Answer:
D
Explanation:
Certainly, let's provide a mathematical explanation for the transformation of the function from f(x) to h(x).
The original function is given as:
f(x) = (x + 2)³ - 3
Horizontal Shift: The term "(x + 2)" represents a horizontal shift to the left by 2 units. This means that every point on the graph of f(x) is moved 2 units to the left compared to the standard cubic function.
Cubic Function: The term "³" represents a cubic function. It indicates that the graph is a cubic curve, which has a characteristic shape with a single point of inflection.
Vertical Shift: The term "-3" represents a vertical shift downward by 3 units. This means that the entire graph is shifted downward by 3 units compared to the standard cubic function.

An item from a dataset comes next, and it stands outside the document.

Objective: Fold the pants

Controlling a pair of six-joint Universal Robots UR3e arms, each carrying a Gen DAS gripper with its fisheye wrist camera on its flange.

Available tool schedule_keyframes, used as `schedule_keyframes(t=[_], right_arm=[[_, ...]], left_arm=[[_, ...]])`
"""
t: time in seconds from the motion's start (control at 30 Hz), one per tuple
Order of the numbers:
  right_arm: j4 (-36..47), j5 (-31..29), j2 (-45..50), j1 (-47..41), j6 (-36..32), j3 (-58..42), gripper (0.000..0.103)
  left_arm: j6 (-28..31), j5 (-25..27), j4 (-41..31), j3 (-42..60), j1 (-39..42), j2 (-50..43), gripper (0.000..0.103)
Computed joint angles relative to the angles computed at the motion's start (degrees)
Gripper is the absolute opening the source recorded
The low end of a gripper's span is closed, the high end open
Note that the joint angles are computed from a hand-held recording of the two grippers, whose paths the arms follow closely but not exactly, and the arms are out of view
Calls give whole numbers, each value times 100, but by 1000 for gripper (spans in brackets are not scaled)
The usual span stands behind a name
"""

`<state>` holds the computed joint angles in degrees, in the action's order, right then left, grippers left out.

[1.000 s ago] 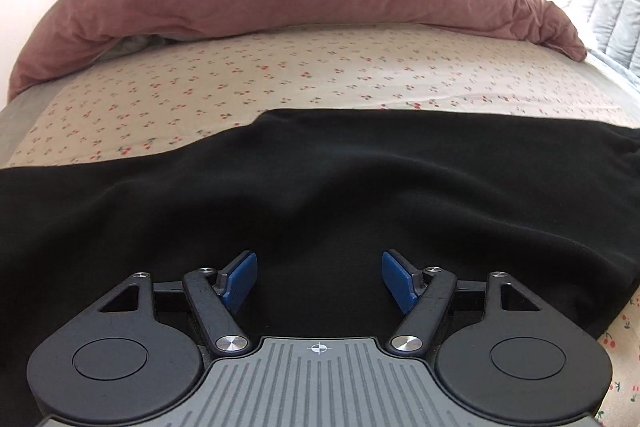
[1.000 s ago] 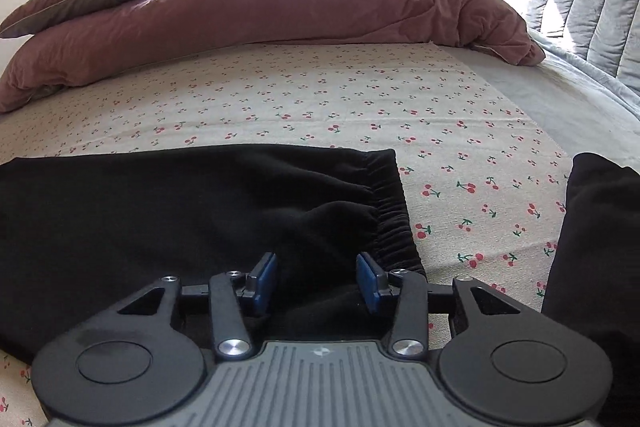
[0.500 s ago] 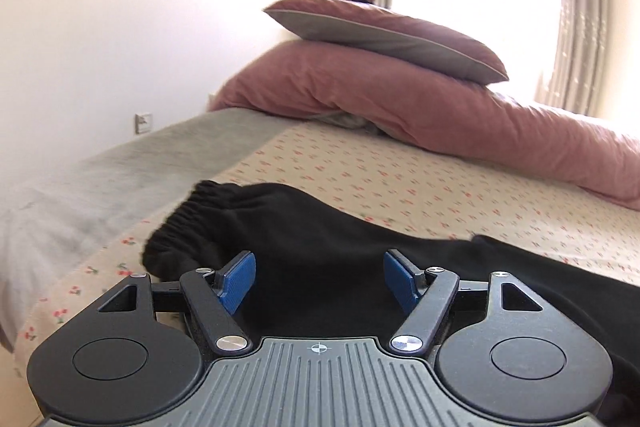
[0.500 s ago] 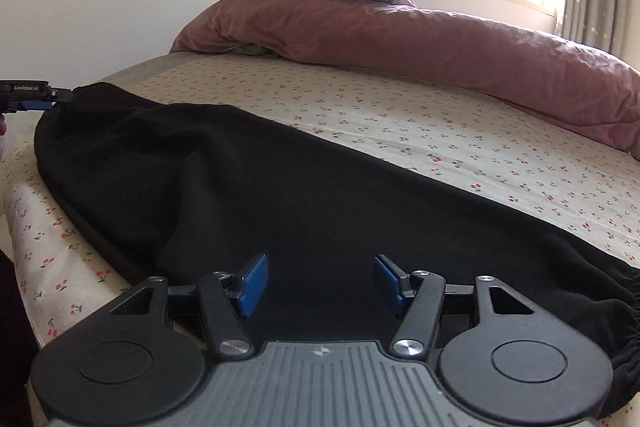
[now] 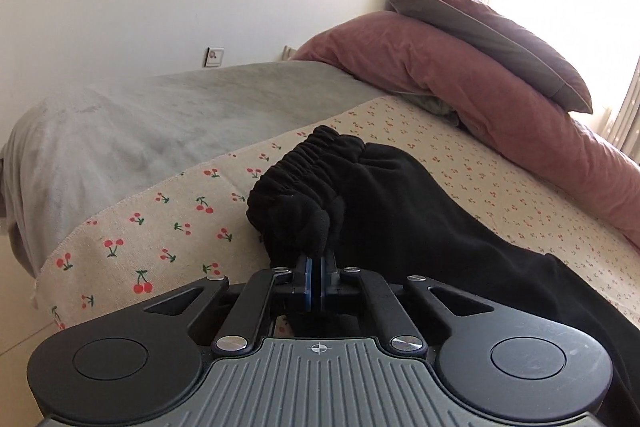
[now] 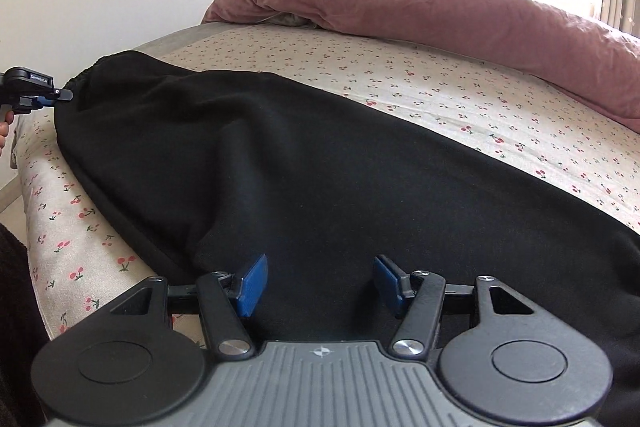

Now, to express h(x) in terms of x, we perform the same transformations on a basic cubic function, which we'll call k(x):
k(x) = x³
To obtain h(x), we apply the same transformations to k(x):
h(x) = k(x + 2) - 3
This expression for h(x) mirrors the transformations applied to the original function f(x). It represents a cubic function that has been shifted 2 units to the left and 3 units down from the standard cubic function.
So, h(x) = (x + 2)³ - 3 is the expression for h(x) that matches the transformations applied to f(x).